THE TASK :: The answer is to be the data that follows, transcribed exactly, minus its pictures.

[Recorded data]
^^^^^^^^^^^^^^^^

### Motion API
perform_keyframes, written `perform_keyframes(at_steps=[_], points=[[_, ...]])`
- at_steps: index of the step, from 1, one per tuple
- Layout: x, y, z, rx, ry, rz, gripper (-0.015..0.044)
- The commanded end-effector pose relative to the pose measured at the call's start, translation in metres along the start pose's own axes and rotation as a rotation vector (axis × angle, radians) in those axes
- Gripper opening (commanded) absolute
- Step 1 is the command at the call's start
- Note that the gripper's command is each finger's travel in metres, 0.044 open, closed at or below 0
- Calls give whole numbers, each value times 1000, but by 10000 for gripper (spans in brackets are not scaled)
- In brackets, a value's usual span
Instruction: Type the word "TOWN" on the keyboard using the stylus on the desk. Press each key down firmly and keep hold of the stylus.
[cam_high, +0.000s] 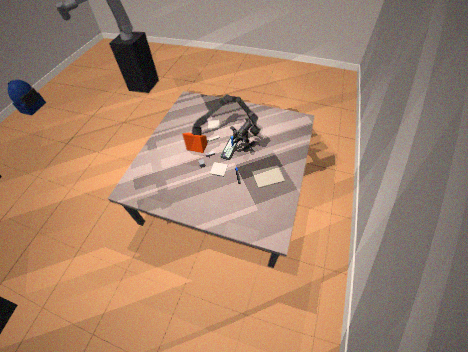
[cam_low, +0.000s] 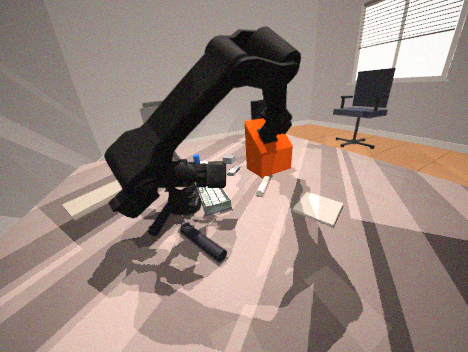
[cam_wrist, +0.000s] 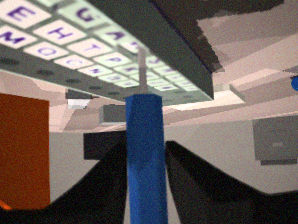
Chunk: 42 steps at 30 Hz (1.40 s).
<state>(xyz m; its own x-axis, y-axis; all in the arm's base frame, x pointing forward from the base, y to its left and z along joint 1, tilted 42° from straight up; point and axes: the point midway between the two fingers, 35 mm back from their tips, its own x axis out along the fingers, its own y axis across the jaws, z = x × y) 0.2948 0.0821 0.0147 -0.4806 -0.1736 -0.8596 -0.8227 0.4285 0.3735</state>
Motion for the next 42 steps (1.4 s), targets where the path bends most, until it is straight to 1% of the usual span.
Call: perform_keyframes(at_steps=[1, 9, 16, 21, 28, 29, 30, 42], points=[[0, 0, 1, 3, -6, 2, 81], [-1, 0, -1, 4, -6, 2, 81], [-19, 0, -32, 4, -5, 1, 81], [-18, -1, -31, 14, -12, 6, 84], [-18, -1, -31, 14, -12, 6, 38], [-18, 0, -31, 13, -12, 6, 12], [-17, 0, -32, 13, -12, 6, 0], [2, 20, -46, 6, -5, 4, 0]])
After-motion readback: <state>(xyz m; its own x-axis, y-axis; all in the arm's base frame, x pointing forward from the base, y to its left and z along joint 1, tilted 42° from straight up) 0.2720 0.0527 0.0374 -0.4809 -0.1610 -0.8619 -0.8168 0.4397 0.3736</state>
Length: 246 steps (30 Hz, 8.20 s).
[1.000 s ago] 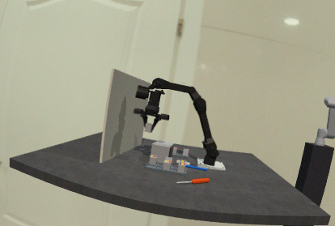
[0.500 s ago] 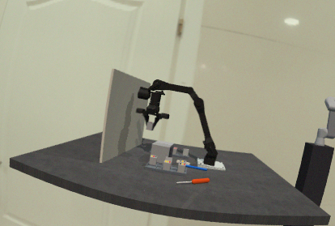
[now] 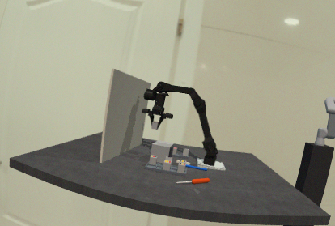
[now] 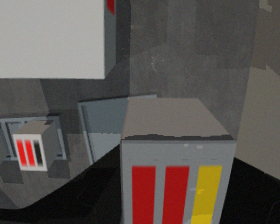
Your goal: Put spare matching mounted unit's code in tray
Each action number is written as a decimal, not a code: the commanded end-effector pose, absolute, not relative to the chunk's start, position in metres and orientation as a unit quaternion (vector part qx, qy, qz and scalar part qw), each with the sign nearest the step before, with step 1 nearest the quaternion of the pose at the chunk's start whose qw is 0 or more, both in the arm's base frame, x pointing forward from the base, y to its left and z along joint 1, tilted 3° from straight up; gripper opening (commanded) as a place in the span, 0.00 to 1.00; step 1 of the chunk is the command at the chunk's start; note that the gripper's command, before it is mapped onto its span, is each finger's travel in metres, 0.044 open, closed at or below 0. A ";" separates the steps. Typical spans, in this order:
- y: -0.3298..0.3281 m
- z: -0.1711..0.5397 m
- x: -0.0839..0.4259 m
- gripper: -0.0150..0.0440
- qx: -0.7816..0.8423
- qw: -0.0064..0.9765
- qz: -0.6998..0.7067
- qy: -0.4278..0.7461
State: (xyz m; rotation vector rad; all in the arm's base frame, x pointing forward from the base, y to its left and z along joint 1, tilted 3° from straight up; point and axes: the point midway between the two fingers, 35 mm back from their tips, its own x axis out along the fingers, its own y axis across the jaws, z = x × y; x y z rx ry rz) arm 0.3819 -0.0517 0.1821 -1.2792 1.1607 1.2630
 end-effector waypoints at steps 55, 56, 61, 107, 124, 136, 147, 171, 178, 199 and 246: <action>-0.138 0.153 0.366 0.25 -0.531 0.460 0.527 0.478; -0.138 0.153 0.366 0.25 -0.531 0.460 0.527 0.478; -0.139 0.149 0.366 0.25 -0.531 0.460 0.527 0.478; -0.140 0.118 0.369 0.25 -0.530 0.460 0.528 0.478; -0.141 0.106 0.369 0.25 -0.530 0.460 0.528 0.478; -0.141 0.098 0.369 0.25 -0.530 0.460 0.528 0.478; -0.141 0.090 0.368 0.25 -0.529 0.460 0.529 0.478; -0.141 0.074 0.366 0.25 -0.529 0.460 0.529 0.479; -0.140 0.069 0.366 0.25 -0.529 0.460 0.529 0.479; -0.140 0.055 0.363 0.25 -0.528 0.459 0.530 0.479; -0.138 0.036 0.359 0.88 -0.527 0.462 0.529 0.479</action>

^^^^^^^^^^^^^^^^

SOLVED PROBLEM ::
### Motion API
perform_keyframes, written `perform_keyframes(at_steps=[_], points=[[_, ...]])`
- at_steps: index of the step, from 1, one per tuple
- Layout: x, y, z, rx, ry, rz, gripper (-0.015..0.044)
- The commanded end-effector pose relative to the pose measured at the call's start, translation in metres along the start pose's own axes and rotation as a rotation vector (axis × angle, radians) in those axes
- Gripper opening (commanded) absolute
- Step 1 is the command at the call's start
- Note that the gripper's command is each finger's travel in metres, 0.044 open, closed at or below 0
- Calls give whole numbers, each value times 1000, but by 10000 for gripper (spans in brackets are not scaled)
- In brackets, a value's usual span
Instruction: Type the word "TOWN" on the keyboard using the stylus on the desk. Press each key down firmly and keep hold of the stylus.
[cam_high, +0.000s] 
[cam_low, +0.000s] 
[cam_wrist, +0.000s] 
Chunk: 42 steps at 30 Hz (1.40 s).
<state>(xyz m; its own x-axis, y-axis; all in the arm's base frame, x pointing forward from the base, y to its left and z along joint 1, tilted 42° from straight up; point and axes: the point midway between the two fingers, 35 mm back from their tips, its own x axis out along the fingers, its own y axis across the jaws, z = x × y) 0.2948 0.0821 0.0147 -0.4806 -0.1736 -0.8596 -0.8227 0.4285 0.3735</state>
Motion for the next 42 steps (1.4 s), targets where the path bends most, until it is straight to 1% of the usual span.
Call: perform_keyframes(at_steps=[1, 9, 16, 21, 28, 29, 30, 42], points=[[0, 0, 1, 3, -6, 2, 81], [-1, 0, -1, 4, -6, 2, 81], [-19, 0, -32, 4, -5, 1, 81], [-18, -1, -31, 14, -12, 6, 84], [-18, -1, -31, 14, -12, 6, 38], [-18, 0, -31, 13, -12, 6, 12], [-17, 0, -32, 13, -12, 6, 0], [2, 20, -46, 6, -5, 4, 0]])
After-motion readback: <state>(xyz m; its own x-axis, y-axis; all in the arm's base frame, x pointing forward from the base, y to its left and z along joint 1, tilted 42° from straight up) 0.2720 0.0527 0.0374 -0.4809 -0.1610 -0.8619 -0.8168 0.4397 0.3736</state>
Length: 246 steps (30 Hz, 8.20 s).
[1.000 s ago] 
[0.500 s ago] 
[now] 
[now] 
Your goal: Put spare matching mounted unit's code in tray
Each action number is written as a decimal, not a code: the commanded end-effector pose, absolute, not relative to the chunk's start, position in metres and orientation as a unit quaternion (vector part qx, qy, qz and scalar part qw), each with the sign nearest the step before, with step 1 nearest the quaternion of the pose at the chunk's start whose qw is 0 or more, both in the arm's base frame, x pointing forward from the base, y to its left and z along joint 1, tilted 3° from straight up; gripper opening (commanded) as a place in the span, 0.00 to 1.00; step 1 of the chunk is the command at the chunk's start; note that the gripper's command, before it is mapped onto its span, is each finger's travel in metres, 0.044 open, closed at or below 0. A ";" separates the steps. Typical spans, in this order:
- y: -0.3298..0.3281 m
- z: -0.1711..0.5397 m
- x: -0.0839..0.4259 m
- gripper: -0.0150..0.0440
- qx: -0.7816..0.8423
- qw: -0.0064..0.9765
- qz: -0.6998..0.7067
- qy: -0.4278..0.7461
State: (xyz m; rotation vector rad; all in the arm's base frame, x pointing forward from the base, y to its left and z along joint 1, tilted 3° from straight up; point and axes: the point midway between the two fingers, 35 mm back from their tips, its own x axis out along the fingers, its own y axis across the jaws, z = x × y; x y z rx ry rz) arm 0.3819 -0.0517 0.1821 -1.2792 1.1607 1.2630
 end-effector waypoints at steps 55, 56, 61, 107, 124, 136, 147, 171, 178, 199 and 246: <action>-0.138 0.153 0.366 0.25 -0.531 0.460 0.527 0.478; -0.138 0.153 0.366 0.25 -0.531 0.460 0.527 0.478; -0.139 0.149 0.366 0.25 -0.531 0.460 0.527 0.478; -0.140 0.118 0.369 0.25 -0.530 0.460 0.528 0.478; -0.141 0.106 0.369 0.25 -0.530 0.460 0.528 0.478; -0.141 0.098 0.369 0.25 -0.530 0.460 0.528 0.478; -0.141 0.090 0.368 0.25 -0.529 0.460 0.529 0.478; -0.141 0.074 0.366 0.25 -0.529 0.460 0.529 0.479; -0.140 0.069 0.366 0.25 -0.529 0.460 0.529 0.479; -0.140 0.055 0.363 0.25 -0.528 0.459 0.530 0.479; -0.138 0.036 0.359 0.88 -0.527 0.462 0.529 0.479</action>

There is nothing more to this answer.